» Brief
Give again, word for word, each line below starting at the one that contains "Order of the" and ending at the one that contains "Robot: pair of".

» Supplied information

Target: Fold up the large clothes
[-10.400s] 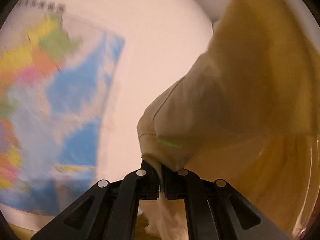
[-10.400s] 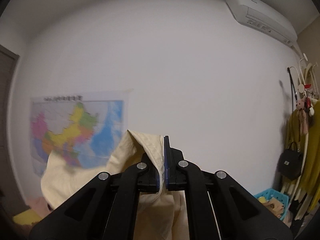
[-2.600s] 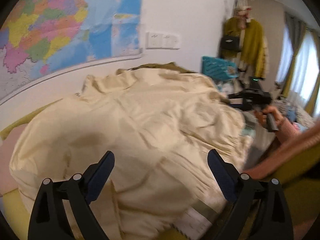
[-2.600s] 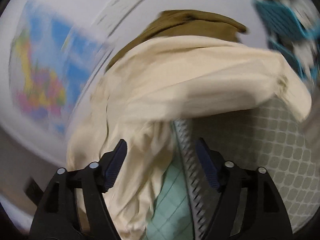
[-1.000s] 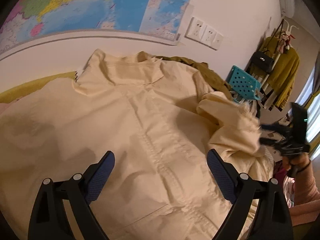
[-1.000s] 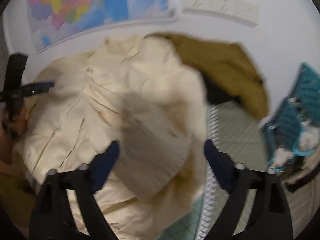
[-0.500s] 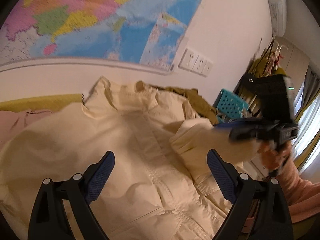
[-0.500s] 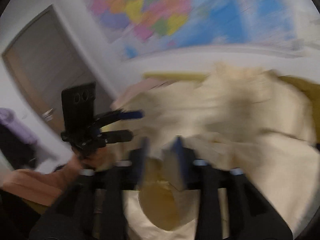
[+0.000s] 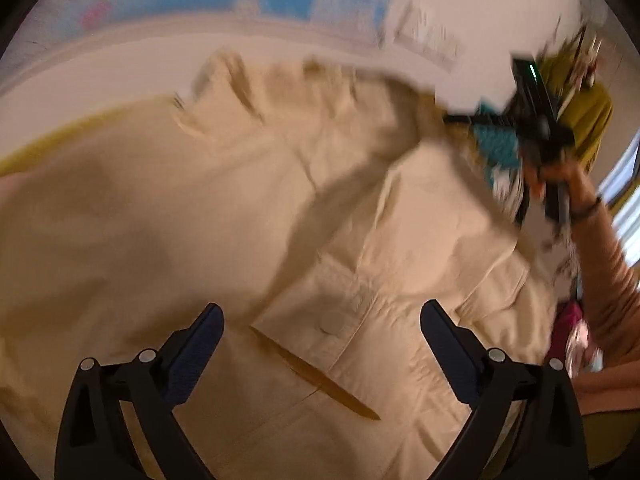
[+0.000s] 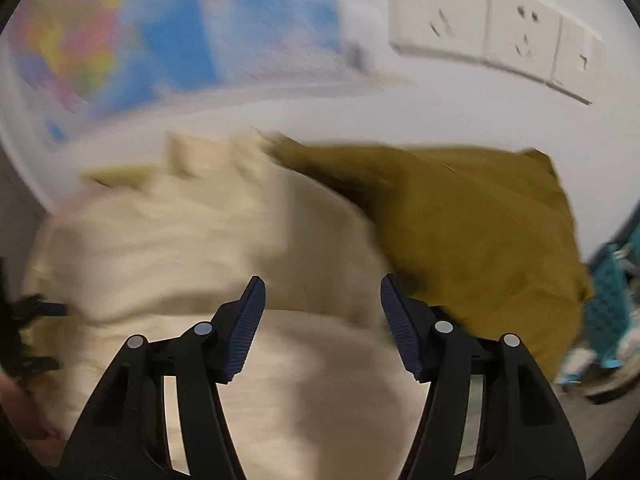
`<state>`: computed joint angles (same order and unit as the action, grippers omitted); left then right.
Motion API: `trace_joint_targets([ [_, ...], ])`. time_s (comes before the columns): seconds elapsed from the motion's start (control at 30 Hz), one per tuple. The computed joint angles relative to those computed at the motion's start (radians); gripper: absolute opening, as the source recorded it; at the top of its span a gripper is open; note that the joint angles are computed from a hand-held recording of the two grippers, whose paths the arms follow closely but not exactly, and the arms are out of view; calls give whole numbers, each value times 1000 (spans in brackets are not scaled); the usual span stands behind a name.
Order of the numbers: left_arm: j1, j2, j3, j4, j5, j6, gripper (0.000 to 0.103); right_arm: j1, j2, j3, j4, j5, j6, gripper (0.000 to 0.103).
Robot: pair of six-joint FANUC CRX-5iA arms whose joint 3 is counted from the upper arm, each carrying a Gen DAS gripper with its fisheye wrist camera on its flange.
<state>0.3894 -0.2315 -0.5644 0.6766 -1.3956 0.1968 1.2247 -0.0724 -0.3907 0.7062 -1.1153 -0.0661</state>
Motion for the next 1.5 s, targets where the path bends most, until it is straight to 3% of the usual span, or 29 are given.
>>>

» Task solution
Order of the numbers: left_arm: j1, j2, j3, j4, j5, j6, gripper (0.000 to 0.103); right_arm: j1, j2, j3, j4, j5, j6, gripper (0.000 to 0.103).
Robot: pair of six-joint FANUC CRX-5iA arms whose joint 3 is counted from the upper arm, each carrying a Gen DAS gripper with its fisheye wrist camera on its flange.

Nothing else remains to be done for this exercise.